The missiles, each of which was 10 times more powerful than the atomic bomb dropped on Hiroshima in 1945, arrived in 1983 and the last one left in 1991. In April 2000, the common was officially reopened to the public.

One of the six strengthened bunkers which housed 96 nuclear cruise missiles from 1983 to 1991.
One of the six strengthened bunkers which housed 96 nuclear cruise missiles from 1983 to 1991.
One of the paths across the common passes three high fences behind which are the six hardened bunkers which held the missiles. Elsewhere, the barbed wire and armed soldiers have all gone, and the heath is home to British birds, butterflies, plants and reptiles.

On a chilly winter day, my cousin and I wandered the common. Snowdrops were in their pomp in a small wood, bobbing in the breeze. There was hardly a sound. A red kite glided across the sky.

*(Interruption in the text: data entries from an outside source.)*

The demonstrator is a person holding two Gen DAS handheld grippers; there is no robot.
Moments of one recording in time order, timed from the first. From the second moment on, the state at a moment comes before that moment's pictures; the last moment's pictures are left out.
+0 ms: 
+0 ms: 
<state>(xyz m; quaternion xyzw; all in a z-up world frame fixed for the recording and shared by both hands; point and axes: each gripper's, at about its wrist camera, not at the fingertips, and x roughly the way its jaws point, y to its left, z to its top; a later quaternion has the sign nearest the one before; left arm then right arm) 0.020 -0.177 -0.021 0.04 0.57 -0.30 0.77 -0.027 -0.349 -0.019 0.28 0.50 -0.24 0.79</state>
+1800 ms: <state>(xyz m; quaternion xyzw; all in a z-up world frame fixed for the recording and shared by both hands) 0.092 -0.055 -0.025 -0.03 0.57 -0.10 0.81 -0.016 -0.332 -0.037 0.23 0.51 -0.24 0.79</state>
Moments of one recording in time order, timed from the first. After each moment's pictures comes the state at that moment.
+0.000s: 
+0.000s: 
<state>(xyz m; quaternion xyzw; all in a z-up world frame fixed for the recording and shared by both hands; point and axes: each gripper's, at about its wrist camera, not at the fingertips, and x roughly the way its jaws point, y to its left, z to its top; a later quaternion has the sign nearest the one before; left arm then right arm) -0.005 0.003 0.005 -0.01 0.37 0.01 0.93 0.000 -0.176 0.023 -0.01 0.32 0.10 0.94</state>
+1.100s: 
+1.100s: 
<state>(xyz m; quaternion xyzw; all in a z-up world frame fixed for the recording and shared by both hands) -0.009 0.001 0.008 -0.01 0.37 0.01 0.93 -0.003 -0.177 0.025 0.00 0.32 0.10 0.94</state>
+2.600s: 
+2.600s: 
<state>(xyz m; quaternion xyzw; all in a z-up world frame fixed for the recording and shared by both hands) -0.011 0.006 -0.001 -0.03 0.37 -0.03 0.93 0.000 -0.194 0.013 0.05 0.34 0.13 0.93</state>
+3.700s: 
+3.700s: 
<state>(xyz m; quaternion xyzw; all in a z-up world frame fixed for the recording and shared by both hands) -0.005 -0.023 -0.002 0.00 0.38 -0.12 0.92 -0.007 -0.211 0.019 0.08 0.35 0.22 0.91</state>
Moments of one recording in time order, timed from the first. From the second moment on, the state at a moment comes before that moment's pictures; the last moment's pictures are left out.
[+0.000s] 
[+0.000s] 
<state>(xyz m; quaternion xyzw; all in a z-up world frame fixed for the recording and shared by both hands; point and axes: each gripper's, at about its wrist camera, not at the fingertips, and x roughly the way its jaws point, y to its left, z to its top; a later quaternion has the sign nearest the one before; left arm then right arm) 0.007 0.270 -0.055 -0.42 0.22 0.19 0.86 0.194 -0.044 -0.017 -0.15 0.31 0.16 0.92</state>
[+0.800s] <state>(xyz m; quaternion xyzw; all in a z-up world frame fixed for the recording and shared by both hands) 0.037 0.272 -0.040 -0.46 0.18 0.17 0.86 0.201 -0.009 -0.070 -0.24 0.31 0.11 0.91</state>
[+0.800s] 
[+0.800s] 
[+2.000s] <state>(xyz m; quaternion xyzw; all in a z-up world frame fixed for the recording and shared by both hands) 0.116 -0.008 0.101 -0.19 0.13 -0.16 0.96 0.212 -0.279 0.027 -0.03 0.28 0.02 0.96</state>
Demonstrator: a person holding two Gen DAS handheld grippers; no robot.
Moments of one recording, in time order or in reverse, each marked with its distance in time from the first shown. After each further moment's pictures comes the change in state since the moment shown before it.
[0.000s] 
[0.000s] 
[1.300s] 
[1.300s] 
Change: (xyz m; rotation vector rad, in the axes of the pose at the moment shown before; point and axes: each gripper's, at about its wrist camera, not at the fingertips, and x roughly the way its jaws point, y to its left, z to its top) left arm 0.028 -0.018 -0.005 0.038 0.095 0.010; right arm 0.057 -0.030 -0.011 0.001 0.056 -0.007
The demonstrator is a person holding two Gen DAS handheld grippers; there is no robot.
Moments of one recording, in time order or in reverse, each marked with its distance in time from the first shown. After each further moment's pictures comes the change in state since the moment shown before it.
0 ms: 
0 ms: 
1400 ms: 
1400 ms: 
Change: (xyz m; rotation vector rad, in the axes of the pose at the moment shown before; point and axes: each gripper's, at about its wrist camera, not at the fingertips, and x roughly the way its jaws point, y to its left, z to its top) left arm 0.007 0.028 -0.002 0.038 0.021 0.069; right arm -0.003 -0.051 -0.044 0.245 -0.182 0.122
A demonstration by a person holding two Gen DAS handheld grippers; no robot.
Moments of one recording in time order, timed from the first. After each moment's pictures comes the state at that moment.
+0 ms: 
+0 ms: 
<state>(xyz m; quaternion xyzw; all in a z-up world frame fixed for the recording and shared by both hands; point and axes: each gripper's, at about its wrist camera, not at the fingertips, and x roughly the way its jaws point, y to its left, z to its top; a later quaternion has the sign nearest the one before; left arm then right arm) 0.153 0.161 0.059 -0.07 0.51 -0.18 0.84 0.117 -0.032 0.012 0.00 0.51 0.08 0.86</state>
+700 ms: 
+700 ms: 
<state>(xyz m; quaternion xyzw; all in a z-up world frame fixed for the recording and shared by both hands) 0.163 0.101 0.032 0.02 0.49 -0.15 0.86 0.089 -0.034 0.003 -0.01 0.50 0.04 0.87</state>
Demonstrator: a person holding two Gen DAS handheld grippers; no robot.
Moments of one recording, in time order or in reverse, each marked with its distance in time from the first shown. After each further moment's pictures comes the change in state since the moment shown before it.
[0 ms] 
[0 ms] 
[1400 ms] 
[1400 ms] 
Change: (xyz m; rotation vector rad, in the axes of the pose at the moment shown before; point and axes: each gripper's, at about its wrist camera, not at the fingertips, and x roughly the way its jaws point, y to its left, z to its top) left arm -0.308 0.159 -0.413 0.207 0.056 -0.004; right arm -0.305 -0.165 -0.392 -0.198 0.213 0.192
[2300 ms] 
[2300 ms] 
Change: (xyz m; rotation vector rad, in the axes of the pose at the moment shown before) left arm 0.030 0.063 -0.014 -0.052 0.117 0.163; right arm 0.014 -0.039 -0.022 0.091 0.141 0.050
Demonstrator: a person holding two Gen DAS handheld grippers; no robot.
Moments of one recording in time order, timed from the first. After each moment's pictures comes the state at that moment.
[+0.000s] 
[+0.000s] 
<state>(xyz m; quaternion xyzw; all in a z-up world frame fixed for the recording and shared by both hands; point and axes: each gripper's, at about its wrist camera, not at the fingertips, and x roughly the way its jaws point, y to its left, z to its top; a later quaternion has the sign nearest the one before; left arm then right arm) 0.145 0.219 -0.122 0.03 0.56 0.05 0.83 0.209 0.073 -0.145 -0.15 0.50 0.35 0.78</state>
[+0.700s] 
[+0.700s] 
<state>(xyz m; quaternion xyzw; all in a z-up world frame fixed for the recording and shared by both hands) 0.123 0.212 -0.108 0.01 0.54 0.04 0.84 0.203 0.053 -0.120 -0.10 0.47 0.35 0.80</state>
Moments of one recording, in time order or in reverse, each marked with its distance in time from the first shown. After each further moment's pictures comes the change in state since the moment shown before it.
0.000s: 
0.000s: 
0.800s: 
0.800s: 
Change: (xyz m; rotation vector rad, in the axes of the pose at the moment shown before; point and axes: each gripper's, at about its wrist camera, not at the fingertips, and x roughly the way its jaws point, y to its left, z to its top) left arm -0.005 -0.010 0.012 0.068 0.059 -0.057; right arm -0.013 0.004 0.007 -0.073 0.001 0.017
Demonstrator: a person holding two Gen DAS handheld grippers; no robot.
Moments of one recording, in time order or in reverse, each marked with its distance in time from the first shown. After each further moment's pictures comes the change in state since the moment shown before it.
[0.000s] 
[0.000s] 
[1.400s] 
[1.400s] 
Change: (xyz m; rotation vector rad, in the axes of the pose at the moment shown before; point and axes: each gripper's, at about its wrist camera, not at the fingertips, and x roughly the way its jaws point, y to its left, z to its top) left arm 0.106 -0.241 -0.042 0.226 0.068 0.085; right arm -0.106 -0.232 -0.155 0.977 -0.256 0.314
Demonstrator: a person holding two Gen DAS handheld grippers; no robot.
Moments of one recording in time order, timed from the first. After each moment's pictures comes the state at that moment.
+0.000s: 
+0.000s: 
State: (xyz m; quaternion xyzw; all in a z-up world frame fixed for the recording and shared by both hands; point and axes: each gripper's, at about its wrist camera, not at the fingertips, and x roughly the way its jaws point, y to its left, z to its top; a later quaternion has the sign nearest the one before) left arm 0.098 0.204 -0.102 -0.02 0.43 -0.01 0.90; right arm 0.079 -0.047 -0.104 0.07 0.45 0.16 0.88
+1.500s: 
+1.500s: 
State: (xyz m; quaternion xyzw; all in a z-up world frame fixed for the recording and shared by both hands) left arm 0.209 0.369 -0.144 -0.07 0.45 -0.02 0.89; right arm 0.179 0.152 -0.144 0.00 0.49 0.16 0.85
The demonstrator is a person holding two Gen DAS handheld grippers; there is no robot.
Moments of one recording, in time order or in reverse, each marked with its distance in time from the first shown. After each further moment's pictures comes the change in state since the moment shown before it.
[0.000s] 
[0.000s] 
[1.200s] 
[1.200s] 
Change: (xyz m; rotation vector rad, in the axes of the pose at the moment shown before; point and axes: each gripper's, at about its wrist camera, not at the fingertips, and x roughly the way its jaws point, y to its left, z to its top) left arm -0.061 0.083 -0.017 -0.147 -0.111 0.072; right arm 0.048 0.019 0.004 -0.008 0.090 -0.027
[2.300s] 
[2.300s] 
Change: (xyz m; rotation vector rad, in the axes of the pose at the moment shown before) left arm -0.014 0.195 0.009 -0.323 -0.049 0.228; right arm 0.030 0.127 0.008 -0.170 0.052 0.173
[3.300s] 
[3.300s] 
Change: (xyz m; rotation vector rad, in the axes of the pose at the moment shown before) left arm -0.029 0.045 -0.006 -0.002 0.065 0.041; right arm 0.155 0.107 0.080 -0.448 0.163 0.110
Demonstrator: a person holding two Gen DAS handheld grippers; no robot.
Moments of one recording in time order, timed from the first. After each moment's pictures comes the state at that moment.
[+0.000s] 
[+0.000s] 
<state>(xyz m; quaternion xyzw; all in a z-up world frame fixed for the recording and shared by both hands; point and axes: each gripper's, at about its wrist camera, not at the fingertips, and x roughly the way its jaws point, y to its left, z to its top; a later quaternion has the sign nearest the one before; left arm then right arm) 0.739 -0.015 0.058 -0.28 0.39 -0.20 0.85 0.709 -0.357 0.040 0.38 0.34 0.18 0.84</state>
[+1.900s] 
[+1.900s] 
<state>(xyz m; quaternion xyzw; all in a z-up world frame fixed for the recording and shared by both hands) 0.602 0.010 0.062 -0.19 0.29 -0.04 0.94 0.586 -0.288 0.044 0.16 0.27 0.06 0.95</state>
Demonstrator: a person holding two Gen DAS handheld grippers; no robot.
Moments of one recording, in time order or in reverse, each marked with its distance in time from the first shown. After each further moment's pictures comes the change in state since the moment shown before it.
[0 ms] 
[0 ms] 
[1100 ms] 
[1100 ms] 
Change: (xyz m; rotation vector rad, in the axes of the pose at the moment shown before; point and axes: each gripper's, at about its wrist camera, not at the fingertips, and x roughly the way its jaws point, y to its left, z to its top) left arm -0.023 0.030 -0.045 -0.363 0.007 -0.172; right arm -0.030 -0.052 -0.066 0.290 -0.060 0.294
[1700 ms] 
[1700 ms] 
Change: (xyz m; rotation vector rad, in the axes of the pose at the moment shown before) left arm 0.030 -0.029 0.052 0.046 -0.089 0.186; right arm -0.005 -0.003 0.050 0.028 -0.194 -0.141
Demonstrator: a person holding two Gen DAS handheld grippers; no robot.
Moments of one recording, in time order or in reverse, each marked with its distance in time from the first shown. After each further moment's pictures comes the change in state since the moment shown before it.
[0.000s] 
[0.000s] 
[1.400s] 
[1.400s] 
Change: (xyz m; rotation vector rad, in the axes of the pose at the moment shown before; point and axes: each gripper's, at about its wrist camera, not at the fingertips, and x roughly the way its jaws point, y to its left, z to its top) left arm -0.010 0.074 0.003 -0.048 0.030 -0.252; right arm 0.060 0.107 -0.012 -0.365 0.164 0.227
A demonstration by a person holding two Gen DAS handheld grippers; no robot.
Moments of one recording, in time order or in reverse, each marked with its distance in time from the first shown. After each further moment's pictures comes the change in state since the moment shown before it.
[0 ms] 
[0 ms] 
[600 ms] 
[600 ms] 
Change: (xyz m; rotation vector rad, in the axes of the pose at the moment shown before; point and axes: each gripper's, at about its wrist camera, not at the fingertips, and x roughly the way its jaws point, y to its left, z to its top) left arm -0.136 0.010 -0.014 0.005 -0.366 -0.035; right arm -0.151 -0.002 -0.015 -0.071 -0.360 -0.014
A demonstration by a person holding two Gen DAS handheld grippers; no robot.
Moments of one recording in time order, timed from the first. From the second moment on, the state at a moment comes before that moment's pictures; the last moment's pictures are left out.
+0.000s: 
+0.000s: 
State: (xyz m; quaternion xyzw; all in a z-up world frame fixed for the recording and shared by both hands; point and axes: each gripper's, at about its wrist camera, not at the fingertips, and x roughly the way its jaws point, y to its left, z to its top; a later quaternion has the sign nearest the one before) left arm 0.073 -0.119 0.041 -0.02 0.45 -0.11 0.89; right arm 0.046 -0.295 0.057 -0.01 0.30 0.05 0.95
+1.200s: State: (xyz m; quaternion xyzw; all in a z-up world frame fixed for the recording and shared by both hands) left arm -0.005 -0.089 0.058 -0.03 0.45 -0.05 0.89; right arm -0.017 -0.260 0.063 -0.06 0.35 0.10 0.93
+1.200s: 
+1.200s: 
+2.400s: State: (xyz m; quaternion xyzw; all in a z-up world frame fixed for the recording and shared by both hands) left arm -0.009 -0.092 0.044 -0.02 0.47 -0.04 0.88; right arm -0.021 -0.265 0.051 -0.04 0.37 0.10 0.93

Coming from nuclear-free New Zealand, the mighty British, US and Nato military machine always comes as a shock. Nuclear weapons, and their threat of mutually assured destruction for all, seem like absolute madness.

But on this quiet morning, the only declarations of war on this land are from the local residents’ dogs defecating between clumps of gorse on the common.

—  Paul Gorman emigrated to New Zealand when he was 10 and calls it home, despite the ever-present tug of the old country.